Pop2 <- pheno[pheno$Geno %in% c("1629-CylindricalxFlat-F2",
"Cylindra",
"F1-1629",
"Mono"), ]
# Keep only F2 Individuals
Pop2_progeny <- Pop2[Pop2$Gen == "F2",]
Pop2_progeny$ID <- as.character(Pop2_progeny$ID) # Declare ID as character
# Add VCF ID (ID that matches the geno file)
Pop2_progeny <- Pop2_progeny %>%
left_join(ID_Pedigrees %>% select(ID, VCF_name), by = "ID")
# Ensure "VCF_name" is included in the selection
keep <- c(vars, "VCF_name")
# Select only the desired columns and rename VCF_name to ID
Pop2_progeny <- Pop2_progeny %>%
ungroup() %>% # Remove any existing grouping (Annoying dplyr thing)
dplyr::select(all_of(keep)) %>%
rename(ID = VCF_name)
knitr::kable(head(Pop2_progeny), caption = "Preview of the columns of the phenotypic data")| biomass | max_width | width_50 | length | length_width_ratio | shoulder_top | tip_angle_top | ID |
|---|---|---|---|---|---|---|---|
| 7046.486 | 89.0997 | 79.57 | 111.6102 | 1.25 | 128.2565 | 41.445822 | 2001-F2-Beta-A10 |
| 5883.917 | 72.3297 | 72.12 | 105.1587 | 1.45 | 108.9967 | 49.626571 | 2002-F2-Beta-B10 |
| 8650.555 | 88.8501 | 60.36 | 149.8485 | 1.69 | 124.2265 | 57.371546 | 2003-F2-Beta-C10 |
| 8809.267 | 86.2728 | 85.23 | 135.5865 | 1.57 | 197.8657 | 44.441035 | 2004-F2-Beta-D10 |
| 10023.938 | 110.4552 | 110.35 | 119.0250 | 1.08 | 341.3724 | 62.982283 | 2005-F2-Beta-E10 |
| 10861.375 | 92.2389 | 86.41 | 170.6049 | 1.85 | 256.2808 | 5.314546 | 2006-F2-Beta-F10 |
Please notice that the phenotype file Pop2_progeny of
the which we got a glimpse, has the ID at the end.
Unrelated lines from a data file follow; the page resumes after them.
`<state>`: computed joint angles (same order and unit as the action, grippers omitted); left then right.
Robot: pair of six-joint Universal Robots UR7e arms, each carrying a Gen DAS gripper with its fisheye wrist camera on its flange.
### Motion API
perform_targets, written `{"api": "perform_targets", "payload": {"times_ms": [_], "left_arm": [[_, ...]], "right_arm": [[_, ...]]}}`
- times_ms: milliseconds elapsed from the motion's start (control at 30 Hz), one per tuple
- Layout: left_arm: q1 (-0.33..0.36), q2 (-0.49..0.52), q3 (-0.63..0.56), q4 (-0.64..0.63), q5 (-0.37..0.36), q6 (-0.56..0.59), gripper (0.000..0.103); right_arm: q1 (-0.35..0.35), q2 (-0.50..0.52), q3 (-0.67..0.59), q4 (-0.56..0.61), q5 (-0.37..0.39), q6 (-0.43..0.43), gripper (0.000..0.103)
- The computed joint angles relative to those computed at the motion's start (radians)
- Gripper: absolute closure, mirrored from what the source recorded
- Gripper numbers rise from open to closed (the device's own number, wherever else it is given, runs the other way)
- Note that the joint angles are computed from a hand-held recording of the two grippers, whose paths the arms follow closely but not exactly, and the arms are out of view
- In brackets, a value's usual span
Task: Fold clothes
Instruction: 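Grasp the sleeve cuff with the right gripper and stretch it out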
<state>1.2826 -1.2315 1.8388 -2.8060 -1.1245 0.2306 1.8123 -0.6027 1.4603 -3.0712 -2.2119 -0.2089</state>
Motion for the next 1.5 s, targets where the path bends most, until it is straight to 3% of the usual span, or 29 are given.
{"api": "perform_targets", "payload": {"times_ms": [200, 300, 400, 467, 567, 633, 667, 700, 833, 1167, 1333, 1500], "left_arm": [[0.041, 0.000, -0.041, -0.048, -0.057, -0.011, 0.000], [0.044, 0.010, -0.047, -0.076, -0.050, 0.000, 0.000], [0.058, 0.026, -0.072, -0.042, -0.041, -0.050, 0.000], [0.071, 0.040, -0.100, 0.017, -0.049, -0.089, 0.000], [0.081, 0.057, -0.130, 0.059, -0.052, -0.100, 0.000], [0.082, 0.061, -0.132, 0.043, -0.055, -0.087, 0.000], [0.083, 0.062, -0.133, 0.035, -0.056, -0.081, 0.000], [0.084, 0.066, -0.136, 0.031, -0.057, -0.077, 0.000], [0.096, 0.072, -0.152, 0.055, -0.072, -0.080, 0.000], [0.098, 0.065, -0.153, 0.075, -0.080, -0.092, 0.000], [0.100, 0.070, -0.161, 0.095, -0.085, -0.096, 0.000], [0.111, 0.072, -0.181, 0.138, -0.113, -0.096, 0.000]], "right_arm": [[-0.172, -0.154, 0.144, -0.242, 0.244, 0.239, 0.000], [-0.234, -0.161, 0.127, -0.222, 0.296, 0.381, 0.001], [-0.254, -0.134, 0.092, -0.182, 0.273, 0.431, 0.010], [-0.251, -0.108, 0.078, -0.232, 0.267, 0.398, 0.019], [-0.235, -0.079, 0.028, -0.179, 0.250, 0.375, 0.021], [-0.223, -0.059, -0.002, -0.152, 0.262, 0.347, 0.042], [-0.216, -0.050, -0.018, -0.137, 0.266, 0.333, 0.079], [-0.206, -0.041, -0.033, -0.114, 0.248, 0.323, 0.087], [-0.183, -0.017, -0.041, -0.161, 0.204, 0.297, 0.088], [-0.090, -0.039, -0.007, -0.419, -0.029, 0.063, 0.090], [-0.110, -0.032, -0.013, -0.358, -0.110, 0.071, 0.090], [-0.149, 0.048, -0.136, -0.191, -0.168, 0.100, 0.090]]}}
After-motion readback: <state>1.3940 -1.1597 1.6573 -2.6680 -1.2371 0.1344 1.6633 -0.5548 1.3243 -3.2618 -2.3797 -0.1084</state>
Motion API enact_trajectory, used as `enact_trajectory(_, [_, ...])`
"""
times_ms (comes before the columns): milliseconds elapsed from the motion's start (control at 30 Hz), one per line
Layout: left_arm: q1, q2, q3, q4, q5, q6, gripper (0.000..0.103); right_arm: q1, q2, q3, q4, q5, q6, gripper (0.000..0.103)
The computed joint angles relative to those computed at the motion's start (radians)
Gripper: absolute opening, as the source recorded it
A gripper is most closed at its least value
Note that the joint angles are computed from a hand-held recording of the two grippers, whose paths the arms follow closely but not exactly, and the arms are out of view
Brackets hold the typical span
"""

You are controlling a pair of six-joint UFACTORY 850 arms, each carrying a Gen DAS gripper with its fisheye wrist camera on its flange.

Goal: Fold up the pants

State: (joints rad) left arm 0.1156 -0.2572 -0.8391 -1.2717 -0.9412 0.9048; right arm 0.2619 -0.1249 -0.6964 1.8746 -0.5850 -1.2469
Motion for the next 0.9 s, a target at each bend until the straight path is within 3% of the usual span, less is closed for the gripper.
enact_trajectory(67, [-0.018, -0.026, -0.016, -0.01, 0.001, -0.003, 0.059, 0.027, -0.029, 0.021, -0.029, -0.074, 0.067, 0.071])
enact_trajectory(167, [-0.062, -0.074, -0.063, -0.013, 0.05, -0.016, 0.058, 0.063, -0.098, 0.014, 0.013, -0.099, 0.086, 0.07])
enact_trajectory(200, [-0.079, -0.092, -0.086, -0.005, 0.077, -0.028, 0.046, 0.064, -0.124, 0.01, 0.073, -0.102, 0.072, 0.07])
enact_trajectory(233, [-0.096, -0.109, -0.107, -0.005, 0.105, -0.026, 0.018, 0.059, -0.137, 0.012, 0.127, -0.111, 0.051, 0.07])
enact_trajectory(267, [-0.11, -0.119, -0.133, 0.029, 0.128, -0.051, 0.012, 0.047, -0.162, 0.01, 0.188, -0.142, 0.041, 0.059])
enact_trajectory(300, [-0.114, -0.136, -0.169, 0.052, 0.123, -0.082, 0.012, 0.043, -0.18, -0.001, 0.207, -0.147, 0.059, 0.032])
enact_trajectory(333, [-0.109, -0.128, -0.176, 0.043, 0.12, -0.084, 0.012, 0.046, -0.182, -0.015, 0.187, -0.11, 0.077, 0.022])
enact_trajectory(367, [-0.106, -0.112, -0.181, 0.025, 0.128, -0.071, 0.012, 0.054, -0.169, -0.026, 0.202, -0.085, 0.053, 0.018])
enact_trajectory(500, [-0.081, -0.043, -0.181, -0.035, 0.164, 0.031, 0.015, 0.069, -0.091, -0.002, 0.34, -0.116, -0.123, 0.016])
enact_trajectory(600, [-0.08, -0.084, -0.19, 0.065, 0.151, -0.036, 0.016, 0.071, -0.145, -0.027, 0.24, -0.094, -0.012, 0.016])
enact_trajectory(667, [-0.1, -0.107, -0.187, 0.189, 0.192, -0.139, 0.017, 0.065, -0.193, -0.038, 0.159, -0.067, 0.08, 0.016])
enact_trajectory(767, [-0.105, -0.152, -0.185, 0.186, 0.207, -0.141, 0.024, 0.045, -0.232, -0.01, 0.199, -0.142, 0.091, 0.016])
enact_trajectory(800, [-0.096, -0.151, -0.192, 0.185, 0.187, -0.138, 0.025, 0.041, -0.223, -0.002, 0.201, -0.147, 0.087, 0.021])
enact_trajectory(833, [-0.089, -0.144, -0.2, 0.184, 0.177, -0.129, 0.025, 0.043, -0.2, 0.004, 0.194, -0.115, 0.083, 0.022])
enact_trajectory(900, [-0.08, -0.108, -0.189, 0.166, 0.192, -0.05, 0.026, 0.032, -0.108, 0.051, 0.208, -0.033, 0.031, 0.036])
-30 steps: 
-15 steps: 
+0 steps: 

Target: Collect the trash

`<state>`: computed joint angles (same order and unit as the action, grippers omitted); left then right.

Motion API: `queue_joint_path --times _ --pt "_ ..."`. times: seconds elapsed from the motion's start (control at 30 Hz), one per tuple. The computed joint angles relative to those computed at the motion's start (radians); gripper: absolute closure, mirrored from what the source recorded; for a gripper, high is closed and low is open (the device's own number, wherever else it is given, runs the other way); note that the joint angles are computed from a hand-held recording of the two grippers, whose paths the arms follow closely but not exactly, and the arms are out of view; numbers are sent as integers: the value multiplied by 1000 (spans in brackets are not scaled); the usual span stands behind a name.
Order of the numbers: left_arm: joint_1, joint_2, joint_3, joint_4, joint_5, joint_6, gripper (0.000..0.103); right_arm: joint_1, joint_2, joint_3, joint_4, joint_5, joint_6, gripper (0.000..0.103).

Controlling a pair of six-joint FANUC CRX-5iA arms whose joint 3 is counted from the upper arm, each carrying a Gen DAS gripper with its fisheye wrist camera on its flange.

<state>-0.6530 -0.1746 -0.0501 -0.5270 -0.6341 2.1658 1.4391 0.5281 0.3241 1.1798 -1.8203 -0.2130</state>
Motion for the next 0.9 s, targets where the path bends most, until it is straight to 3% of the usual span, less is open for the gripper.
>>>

The ID column is not
really needed for R/qtl, in fact it detects it as another phenotype
trait. So we have the phenotype ready. Let’s move on to the map
file.
Format data with format_qtl_input
The code below uses the format_qtl_input to convert the
phenotype, genetic map and genotype matrix in a format that can be used
to load the data in R/qtl.
# Example usage
result <- format_qtl_input(geno_genome_order, map2, Pop2_progeny, numeric = TRUE)
#> Warning in format_qtl_input(geno_genome_order, map2, Pop2_progeny, numeric =
#> TRUE): Warning: Some IDs in pheno do not match column names in geno.
# Save results as csv
write.csv(result, file = "../data/rqtl.csv", row.names = FALSE)Let’s look at the data.
| biomass | max_width | width_50 | length | length_width_ratio | shoulder_top | tip_angle_top | ID | CHR1_98645 | CHR1_235900 | CHR1_312228 | CHR1_473415 | CHR1_635793 | CHR1_672859 | CHR1_672878 |
|---|---|---|---|---|---|---|---|---|---|---|---|---|---|---|
| CHR1 | CHR1 | CHR1 | CHR1 | CHR1 | CHR1 | CHR1 | ||||||||
| 0.00 | 0.53 | 1.05 | 1.59 | 2.68 | 3.20 | 3.20 | ||||||||
| 7046.4863 | 89.0997 | 79.57 | 111.6102 | 1.25 | 128.2565 | 41.44582176 | 2001-F2-Beta-A10 | A | A | A | A | A | A | A |
| 5883.9174 | 72.3297 | 72.12 | 105.1587 | 1.45 | 108.9967 | 49.62657071 | 2002-F2-Beta-B10 | A | A | A | A | A | A | A |
| 8650.5549 | 88.8501 | 60.36 | 149.8485 | 1.69 | 124.2265 | 57.37154613 | 2003-F2-Beta-C10 | A | A | A | A | A | A | A |
| 8809.2671 | 86.2728 | 85.23 | 135.5865 | 1.57 | 197.8657 | 44.44103452 | 2004-F2-Beta-D10 | A | A | A | A | A | A | A |
If you look through the full rqtl.csv file, you’ll
notice a few individuals have phenotypic data but no genotypic data.
This is expected—some didn’t meet the quality criteria for genotyping,
were duplicates, or were recorded but not actually sequenced. No
problem: format_input_qtl handled this by assigning
NAs, which rqtl will automatically ignore.